Exercise: The lines below, beginning at the one that contains "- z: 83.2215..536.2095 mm" and ending at the last, are to be retyped exactly.

The data:

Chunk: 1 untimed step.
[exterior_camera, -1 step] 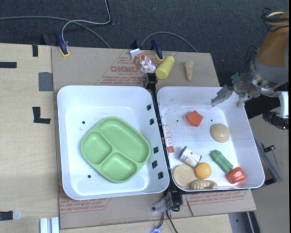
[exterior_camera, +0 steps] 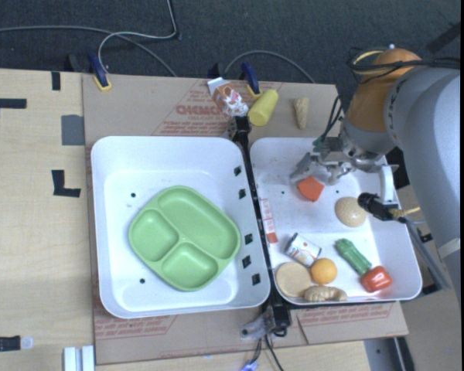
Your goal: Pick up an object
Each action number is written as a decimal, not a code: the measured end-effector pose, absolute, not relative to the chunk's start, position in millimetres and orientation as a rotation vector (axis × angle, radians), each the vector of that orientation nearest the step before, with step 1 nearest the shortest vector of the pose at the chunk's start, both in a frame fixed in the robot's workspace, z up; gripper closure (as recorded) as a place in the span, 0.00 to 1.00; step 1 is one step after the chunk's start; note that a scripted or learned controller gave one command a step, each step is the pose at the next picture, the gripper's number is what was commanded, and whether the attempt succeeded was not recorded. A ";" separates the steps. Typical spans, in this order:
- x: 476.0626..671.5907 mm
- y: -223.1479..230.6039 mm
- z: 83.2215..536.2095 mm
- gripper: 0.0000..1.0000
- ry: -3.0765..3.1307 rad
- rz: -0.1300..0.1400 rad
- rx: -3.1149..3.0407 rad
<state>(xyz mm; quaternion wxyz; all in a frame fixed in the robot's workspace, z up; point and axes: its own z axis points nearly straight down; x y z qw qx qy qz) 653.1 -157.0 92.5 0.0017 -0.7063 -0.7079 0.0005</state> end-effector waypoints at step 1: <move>633.1 -128.0 86.3 0.00 -2.226 0.000 -2.222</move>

Task answer:
- z: 83.2215..536.2095 mm
- gripper: 0.0000..1.0000
- ry: -3.0765..3.1307 rad
- rz: -0.1300..0.1400 rad
- rx: -3.1149..3.0407 rad
<state>(xyz mm; quaternion wxyz; all in a frame fixed in the robot's workspace, z up; point and axes: its own z axis points nearly straight down; x y z qw qx qy qz) 653.1 -157.0 92.5 0.0017 -0.7063 -0.7079 0.0005</state> end-effector waypoints at step 1: <move>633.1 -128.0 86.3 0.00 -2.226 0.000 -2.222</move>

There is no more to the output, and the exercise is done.